Nothing but the pictures may be dropped; the rest of the listing is to be written out exactly.

[Opening EXERCISE DATA section]

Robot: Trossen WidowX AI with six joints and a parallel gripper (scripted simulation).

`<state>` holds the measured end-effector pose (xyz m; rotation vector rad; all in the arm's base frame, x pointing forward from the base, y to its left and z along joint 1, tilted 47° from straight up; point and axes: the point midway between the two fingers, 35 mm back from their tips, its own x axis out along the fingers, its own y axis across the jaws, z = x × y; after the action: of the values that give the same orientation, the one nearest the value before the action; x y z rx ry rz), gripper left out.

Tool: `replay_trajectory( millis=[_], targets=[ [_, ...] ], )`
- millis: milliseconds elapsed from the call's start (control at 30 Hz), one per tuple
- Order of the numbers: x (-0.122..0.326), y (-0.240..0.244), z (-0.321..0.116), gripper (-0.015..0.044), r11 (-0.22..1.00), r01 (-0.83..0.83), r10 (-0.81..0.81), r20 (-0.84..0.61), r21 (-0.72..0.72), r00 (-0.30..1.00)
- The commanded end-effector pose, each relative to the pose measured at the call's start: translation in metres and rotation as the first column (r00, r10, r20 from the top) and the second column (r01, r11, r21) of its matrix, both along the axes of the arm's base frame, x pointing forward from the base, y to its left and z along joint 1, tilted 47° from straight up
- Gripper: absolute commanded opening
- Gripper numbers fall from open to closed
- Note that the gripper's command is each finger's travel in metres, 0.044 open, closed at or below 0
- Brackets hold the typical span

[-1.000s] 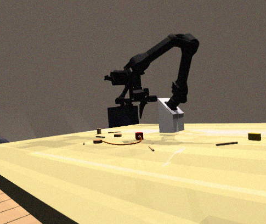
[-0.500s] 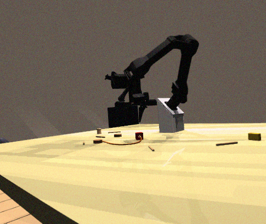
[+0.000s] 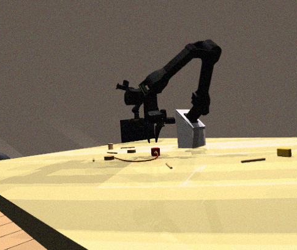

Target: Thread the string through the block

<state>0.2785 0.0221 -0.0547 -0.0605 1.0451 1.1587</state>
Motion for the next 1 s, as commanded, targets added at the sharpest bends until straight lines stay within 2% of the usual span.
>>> replay_trajectory(
  millis=[0, 767, 900, 967],
  targets=[
    [-0.001, 0.005, -0.004, 0.0124, 1.0, 0.004, -0.004, -0.004, 0.006, 1.0],
    [-0.004, 0.03, -0.025, 0.0124, 1.0, 0.003, -0.003, -0.005, 0.012, 1.0],
    [-0.003, 0.029, -0.024, 0.0019, 1.0, -0.002, 0.002, -0.002, 0.007, 1.0],
    [-0.003, 0.029, -0.024, 0.0, 1.0, -0.002, 0.002, -0.002, 0.007, 1.0]
  ],
)
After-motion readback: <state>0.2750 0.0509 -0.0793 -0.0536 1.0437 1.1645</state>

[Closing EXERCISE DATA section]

#### ANSWER SPACE:
Robot: Trossen WidowX AI with six joints and a parallel gripper (scripted simulation).

`<state>` holds the measured end-effector pose (xyz m; rotation vector rad; all in the arm's base frame, x pointing forward from the base, y to its left and z along joint 1, tilted 47° from straight up; point and axes: the point midway between the two fingers, 35 mm back from their tips, its own x axis out along the fingers, its own y axis across the jaws, z = x × y; after the action: of the values that give the same orientation, the one nearest the value before the action; x y z rx ry rz), gripper left out.

Tool: `replay_trajectory( millis=[_], targets=[ [_, ...] ], )`
- millis: milliseconds elapsed from the call's start (control at 30 Hz), one per tuple
- Order of the numbers: x (-0.122..0.326), y (-0.240..0.244), z (-0.321..0.116), gripper (-0.015..0.044), r11 (-0.22..1.00), r01 (-0.83..0.83), r10 (-0.81..0.81), r20 (-0.84..0.61), r21 (-0.72..0.72), r00 (-0.30..1.00)
- The commanded end-effector pose, each relative to the pose measured at the call's start: translation in metres and rotation as the first column (r00, r10, r20 from the top) and the second column (r01, r11, r21) of its matrix, both along the axes of the arm's base frame, x pointing forward from the base, y to its left and z along joint 1, tilted 47° from straight up
- Gripper: absolute commanded opening
- Gripper numbers fall from open to closed
- Note that the gripper's command is each finger's travel in metres, 0.044 open, closed at or below 0
- Brackets hold the typical span

[-1.000s] 
[-0.500s] 
[+0.000s] 

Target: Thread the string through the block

<state>0.2785 0.0221 -0.0547 -0.0605 1.0451 1.1587</state>
Motion for the next 1 s, as commanded, targets added at the sharpest bends until straight lines stay within 2% of the usual span.
>>> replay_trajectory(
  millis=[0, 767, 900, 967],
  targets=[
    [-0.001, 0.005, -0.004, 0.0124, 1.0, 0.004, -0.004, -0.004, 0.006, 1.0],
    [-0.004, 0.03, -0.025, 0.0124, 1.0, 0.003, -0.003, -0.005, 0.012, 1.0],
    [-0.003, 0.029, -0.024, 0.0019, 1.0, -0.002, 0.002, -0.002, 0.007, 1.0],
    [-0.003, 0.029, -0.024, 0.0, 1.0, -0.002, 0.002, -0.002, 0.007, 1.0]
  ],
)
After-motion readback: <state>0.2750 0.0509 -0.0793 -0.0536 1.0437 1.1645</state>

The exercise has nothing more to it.